▶ [Exercise prompt] Without altering anything, repeat each of the records.

▶ [Recorded data]
====================

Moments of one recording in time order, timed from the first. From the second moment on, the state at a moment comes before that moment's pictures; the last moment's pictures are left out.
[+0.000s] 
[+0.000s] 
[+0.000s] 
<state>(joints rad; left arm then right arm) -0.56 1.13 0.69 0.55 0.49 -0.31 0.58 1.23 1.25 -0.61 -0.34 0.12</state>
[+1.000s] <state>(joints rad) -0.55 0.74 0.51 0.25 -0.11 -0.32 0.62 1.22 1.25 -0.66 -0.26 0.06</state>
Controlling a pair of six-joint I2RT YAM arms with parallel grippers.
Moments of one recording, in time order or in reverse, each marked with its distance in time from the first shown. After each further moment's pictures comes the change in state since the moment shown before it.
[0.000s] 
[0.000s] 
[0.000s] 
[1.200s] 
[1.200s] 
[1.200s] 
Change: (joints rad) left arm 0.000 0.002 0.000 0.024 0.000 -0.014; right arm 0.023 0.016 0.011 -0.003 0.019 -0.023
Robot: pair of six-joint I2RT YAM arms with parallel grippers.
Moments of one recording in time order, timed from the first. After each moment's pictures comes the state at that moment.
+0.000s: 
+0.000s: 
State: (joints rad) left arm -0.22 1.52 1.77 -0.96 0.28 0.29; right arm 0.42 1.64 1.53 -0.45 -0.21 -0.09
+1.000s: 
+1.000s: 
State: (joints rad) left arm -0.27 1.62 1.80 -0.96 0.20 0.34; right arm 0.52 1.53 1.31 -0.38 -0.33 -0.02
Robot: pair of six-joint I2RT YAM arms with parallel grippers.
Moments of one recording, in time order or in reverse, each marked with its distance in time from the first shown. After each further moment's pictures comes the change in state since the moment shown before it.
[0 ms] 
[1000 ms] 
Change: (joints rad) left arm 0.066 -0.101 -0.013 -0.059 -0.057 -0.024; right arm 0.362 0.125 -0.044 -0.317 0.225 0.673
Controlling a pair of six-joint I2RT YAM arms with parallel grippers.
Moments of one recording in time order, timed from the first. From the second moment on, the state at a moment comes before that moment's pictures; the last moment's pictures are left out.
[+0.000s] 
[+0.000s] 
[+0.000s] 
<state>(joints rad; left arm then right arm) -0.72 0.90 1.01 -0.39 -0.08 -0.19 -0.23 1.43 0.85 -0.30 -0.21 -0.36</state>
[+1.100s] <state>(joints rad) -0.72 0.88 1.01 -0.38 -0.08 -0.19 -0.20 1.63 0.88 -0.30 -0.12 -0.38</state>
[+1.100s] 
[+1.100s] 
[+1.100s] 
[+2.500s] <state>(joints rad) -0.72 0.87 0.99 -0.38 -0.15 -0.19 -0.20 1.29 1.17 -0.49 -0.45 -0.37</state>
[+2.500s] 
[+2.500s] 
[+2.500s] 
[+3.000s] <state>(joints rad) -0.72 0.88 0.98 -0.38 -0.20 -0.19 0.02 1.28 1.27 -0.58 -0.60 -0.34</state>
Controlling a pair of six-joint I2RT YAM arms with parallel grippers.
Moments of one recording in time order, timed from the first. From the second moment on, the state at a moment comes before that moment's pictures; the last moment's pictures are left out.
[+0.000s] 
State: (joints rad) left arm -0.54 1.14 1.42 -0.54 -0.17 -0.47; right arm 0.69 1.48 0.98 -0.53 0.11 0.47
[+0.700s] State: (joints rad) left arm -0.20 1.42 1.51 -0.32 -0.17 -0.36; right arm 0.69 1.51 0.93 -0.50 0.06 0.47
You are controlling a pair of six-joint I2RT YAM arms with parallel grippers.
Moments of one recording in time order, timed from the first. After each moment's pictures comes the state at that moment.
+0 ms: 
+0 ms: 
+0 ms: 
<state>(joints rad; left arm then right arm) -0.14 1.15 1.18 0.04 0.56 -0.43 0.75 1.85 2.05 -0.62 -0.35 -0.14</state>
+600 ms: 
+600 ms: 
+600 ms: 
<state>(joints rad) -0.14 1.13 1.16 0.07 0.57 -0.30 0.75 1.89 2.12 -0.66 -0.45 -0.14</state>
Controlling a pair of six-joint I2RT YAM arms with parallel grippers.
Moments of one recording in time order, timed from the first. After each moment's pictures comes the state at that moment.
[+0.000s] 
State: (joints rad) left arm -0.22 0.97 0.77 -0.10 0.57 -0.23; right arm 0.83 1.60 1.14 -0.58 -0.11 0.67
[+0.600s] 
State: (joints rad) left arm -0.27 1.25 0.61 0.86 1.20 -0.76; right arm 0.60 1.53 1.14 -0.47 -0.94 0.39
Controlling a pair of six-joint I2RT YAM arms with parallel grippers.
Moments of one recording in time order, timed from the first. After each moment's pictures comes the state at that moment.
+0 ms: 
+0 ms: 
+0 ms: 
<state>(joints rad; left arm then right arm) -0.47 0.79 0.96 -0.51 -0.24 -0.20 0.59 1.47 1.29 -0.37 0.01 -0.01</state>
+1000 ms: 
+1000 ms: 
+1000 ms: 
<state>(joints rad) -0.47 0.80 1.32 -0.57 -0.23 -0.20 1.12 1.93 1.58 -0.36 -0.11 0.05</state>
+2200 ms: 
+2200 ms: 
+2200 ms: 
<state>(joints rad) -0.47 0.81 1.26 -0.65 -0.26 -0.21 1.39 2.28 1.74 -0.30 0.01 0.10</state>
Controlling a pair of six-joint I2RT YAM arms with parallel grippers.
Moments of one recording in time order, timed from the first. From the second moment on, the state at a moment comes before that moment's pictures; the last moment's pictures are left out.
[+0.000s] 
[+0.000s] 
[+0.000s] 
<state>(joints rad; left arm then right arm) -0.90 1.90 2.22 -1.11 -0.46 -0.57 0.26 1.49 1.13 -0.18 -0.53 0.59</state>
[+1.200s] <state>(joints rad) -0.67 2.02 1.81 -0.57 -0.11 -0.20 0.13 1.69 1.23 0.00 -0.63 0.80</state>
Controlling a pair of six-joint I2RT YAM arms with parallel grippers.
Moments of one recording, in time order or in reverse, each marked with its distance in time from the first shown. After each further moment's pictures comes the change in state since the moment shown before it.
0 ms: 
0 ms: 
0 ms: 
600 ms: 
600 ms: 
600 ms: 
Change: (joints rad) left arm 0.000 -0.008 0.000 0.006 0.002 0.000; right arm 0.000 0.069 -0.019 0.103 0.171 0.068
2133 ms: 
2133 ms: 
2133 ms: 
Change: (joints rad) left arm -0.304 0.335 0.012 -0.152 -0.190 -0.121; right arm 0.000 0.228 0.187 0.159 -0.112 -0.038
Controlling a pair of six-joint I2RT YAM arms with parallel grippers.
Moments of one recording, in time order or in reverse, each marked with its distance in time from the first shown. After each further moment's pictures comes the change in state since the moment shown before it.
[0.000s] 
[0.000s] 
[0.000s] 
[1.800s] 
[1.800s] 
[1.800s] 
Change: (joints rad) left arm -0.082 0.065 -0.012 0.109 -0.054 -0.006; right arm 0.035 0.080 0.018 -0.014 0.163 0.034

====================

▶ [Solution to the exercise]
Moments of one recording in time order, timed from the first. From the second moment on, the state at a moment comes before that moment's pictures; the last moment's pictures are left out.
[+0.000s] 
[+0.000s] 
[+0.000s] 
<state>(joints rad; left arm then right arm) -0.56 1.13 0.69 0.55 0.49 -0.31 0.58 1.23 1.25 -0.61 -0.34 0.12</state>
[+1.000s] <state>(joints rad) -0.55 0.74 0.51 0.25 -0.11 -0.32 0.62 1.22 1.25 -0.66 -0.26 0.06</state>
Controlling a pair of six-joint I2RT YAM arms with parallel grippers.
Moments of one recording, in time order or in reverse, each marked with its distance in time from the first shown. After each further moment's pictures comes the change in state since the moment shown before it.
[0.000s] 
[0.000s] 
[0.000s] 
[1.200s] 
[1.200s] 
[1.200s] 
Change: (joints rad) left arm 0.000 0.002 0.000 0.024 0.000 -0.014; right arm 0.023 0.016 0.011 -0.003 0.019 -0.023
Robot: pair of six-joint I2RT YAM arms with parallel grippers.
Moments of one recording in time order, timed from the first. After each moment's pictures comes the state at that moment.
+0.000s: 
+0.000s: 
State: (joints rad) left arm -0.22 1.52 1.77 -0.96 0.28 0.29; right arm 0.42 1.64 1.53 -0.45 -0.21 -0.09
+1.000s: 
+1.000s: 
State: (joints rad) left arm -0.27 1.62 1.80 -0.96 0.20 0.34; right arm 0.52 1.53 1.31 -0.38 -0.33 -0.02
Robot: pair of six-joint I2RT YAM arms with parallel grippers.
Moments of one recording, in time order or in reverse, each marked with its distance in time from the first shown. After each further moment's pictures comes the change in state since the moment shown before it.
[0 ms] 
[1000 ms] 
Change: (joints rad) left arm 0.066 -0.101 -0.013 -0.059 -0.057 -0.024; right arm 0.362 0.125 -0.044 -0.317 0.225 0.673
Controlling a pair of six-joint I2RT YAM arms with parallel grippers.
Moments of one recording in time order, timed from the first. From the second moment on, the state at a moment comes before that moment's pictures; the last moment's pictures are left out.
[+0.000s] 
[+0.000s] 
[+0.000s] 
<state>(joints rad; left arm then right arm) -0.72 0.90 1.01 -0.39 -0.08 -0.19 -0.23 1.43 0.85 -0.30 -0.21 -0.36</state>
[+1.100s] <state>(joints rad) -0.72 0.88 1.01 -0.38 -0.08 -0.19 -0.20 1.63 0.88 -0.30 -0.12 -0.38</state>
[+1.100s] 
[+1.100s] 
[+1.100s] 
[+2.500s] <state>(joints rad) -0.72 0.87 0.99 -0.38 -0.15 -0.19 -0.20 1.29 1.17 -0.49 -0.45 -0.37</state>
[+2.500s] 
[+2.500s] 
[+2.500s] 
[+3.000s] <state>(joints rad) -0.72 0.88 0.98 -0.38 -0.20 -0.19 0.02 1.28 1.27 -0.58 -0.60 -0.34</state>
Controlling a pair of six-joint I2RT YAM arms with parallel grippers.
Moments of one recording in time order, timed from the first. From the second moment on, the state at a moment comes before that moment's pictures; the last moment's pictures are left out.
[+0.000s] 
State: (joints rad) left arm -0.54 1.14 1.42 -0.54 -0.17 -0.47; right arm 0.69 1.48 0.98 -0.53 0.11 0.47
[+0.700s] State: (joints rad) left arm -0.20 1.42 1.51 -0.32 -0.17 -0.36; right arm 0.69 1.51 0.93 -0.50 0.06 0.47
You are controlling a pair of six-joint I2RT YAM arms with parallel grippers.
Moments of one recording in time order, timed from the first. After each moment's pictures comes the state at that moment.
+0 ms: 
+0 ms: 
+0 ms: 
<state>(joints rad; left arm then right arm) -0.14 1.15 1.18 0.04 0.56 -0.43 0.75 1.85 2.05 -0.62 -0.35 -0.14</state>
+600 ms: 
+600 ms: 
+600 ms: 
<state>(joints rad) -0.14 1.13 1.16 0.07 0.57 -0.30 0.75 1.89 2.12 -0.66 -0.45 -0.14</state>
Controlling a pair of six-joint I2RT YAM arms with parallel grippers.
Moments of one recording in time order, timed from the first. After each moment's pictures comes the state at that moment.
[+0.000s] 
State: (joints rad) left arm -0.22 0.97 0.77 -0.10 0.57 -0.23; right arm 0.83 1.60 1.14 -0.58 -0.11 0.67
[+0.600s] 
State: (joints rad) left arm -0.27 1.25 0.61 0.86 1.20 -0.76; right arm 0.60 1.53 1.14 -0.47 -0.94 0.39
Controlling a pair of six-joint I2RT YAM arms with parallel grippers.
Moments of one recording in time order, timed from the first. After each moment's pictures comes the state at that moment.
+0 ms: 
+0 ms: 
+0 ms: 
<state>(joints rad; left arm then right arm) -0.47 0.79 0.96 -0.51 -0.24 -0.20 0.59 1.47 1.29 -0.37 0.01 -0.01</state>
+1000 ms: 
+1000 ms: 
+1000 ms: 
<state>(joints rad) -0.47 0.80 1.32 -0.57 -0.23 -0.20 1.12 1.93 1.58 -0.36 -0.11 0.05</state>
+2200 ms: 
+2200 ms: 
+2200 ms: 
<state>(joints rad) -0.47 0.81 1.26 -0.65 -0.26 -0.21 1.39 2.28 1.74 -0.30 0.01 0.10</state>
Controlling a pair of six-joint I2RT YAM arms with parallel grippers.
Moments of one recording in time order, timed from the first. From the second moment on, the state at a moment comes before that moment's pictures; the last moment's pictures are left out.
[+0.000s] 
[+0.000s] 
[+0.000s] 
<state>(joints rad; left arm then right arm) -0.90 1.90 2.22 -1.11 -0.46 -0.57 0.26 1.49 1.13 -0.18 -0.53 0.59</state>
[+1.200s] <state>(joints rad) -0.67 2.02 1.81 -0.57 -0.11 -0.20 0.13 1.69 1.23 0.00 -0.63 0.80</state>
Controlling a pair of six-joint I2RT YAM arms with parallel grippers.
Moments of one recording, in time order or in reverse, each marked with its distance in time from the first shown. After each further moment's pictures comes the change in state since the moment shown before it.
0 ms: 
0 ms: 
0 ms: 
600 ms: 
600 ms: 
600 ms: 
Change: (joints rad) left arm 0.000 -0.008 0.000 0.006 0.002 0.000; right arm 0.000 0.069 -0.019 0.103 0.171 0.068
2133 ms: 
2133 ms: 
2133 ms: 
Change: (joints rad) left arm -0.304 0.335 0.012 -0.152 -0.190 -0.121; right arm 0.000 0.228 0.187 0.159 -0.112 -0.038
Controlling a pair of six-joint I2RT YAM arms with parallel grippers.
Moments of one recording, in time order or in reverse, each marked with its distance in time from the first shown. After each further moment's pictures comes the change in state since the moment shown before it.
[0.000s] 
[0.000s] 
[0.000s] 
[1.800s] 
[1.800s] 
[1.800s] 
Change: (joints rad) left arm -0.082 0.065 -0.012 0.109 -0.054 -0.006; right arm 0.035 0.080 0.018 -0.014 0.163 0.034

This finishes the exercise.